With no more dice, how do we know what path to roam?
Do we get a feeling? Chills? Does our heart start to race? Do we get giddy?
My whole life I knew I was meant to write stories. With everything in me since I wrote my first little book in first grade that my teacher was so impressed with. I knew that this is what I wanted to do with my life. I have never felt so passionately about something. Ever. So confident as well. I know I was put on this earth to write.
So I do.
And I feel like it doesn’t get anywhere, therefore, I grow fraustrated and decided to submit to societal norms like college and student loans. And I sit here shaking my head because I want so bad the college experience… but do I want college?
I would love to be a fashion journalist, and that’s what I would be going to college for. And boy, do I think I would be a great one. But does it out way my want of being a successful author… I don’t think so.
But maybe some people have these pipe dreams, these dreams that they know were meant for them… but it just doesn’t happen. Or it happens to them later in life, I don’t know. All I know is that I’m restless. Absolutely restless.
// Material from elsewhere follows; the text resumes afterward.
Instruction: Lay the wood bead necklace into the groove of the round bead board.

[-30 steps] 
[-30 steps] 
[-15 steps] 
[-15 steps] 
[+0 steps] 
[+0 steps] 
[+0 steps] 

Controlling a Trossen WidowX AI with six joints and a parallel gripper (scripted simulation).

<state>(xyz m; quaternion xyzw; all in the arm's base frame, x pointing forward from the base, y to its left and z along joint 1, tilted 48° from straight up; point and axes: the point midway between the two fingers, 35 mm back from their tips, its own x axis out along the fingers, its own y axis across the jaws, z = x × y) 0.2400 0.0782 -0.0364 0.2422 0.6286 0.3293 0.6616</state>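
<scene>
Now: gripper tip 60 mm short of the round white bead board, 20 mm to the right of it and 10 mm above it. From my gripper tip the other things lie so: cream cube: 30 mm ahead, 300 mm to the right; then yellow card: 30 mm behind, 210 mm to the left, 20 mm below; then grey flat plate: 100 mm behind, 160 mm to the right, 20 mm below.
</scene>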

I see people younger then me living their best lives, and getting apartments, and I envy that! Of course I do. Because I want it so bad and I beat myself up over it so bad that it feels like it’s killing me. I feel like an acrobat who keeps reaching for a rope over and over again and can never get it.
I want my independence so bad I could taste it and I cry myself asleep more often then not because I’m in a constant state of falling behind since I was young.
How am I supposed to know the path of college is the right path?
I don’t know if I want college or I just want to move on in life and see college as a way out, the next step.
I feel like a failure the longer I stay at the job I’m at and not get a college education or become successful because of what the media feeds us. Our generation is constantly fed multi millionaires at twenty-five on social media and we’re tricked into thinking that’s normal! That’s what we have to look up to.
I told my therapist I felt like I was staring at three paths and I was scared to go down any of them because I don’t know which one would lead to success, and that’s where the idea for this article came from.
I know I was put here on this earth to write. What, I don’t know.
I’m having a hard time losing my dice, maybe a harder time then others. And maybe that’s my problem. We’re thrown into a society set up to fail us and if you think too hard about the decision you make, you’re bound to find flaws in it. Because there are flaws in everything.
Wether it’s living with our parents until you’re thirty, being thousands of dollars in debt from student loans, or going to the college you didn’t want, but could afford. It seems like the system was made to fail us.
Maybe it’s just me, maybe I think too much into it. But I sit here everyday and write and write and write but am told by others I don’t work hard because I’m not studying for a test like a student in college would. Working hard for whom? Me or you?
Do I want to be an Uber successful author with no college debt, or bound to a college for four years with tons of debt and a piece of paper that says I graduated. Maybe I’d be able to move out sooner, maybe I’d actually make some friends, maybe I’d get the taste of the life I so desperately want.
Or maybe I’m just thinking too much into it.